Work order:
Copy each line that contains the string "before", taking them from the material.

○ ○ ○

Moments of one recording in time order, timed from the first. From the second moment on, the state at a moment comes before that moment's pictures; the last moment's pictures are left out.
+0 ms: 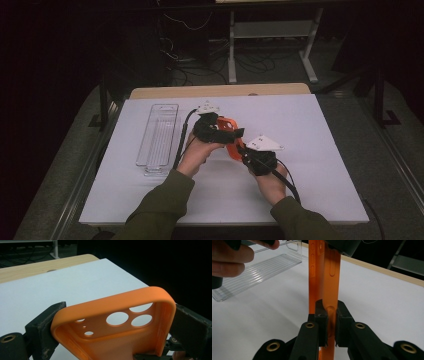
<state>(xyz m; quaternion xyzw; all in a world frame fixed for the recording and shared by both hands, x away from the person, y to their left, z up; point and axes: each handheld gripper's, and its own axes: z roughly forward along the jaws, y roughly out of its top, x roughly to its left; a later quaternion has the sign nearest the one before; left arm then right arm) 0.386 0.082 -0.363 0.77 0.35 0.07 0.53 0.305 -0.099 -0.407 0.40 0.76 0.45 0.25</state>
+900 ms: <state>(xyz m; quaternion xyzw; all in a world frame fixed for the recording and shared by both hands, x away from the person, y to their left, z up) 0.389 0.085 -0.361 0.77 0.34 0.06 0.53 0.308 -0.100 -0.409 0.39 0.77 0.44 0.24</state>
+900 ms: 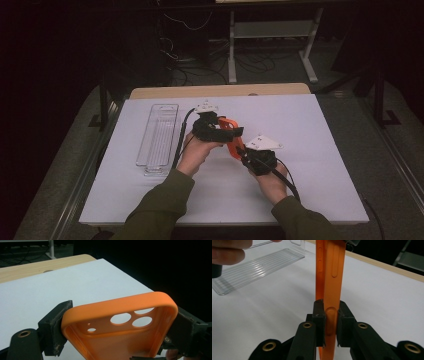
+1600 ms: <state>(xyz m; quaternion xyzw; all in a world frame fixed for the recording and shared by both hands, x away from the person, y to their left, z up) 0.392 0.085 -0.353 0.78 0.33 0.08 0.53 0.313 -0.100 -0.409 0.36 0.80 0.43 0.19</state>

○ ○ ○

Exercise output:
Moments of one recording in time order, timed from the first. From the second moment on, the state at a moment comes before that moment's pictures; the last moment's pictures are left out.
<state>(xyz m; quaternion xyzw; all in a world frame fixed for the recording and shared by both hands, x away from the person, y to their left, z up; point and axes: each handheld gripper's, and its own axes: z roughly forward along the jaws, y roughly out of its top, x roughly to its left; a later quaternion has the sign nearest the one before; left arm then right arm) 0.386 0.082 -0.363 0.77 0.35 0.07 0.53 0.305 -0.099 -0.407 0.40 0.76 0.45 0.25</state>

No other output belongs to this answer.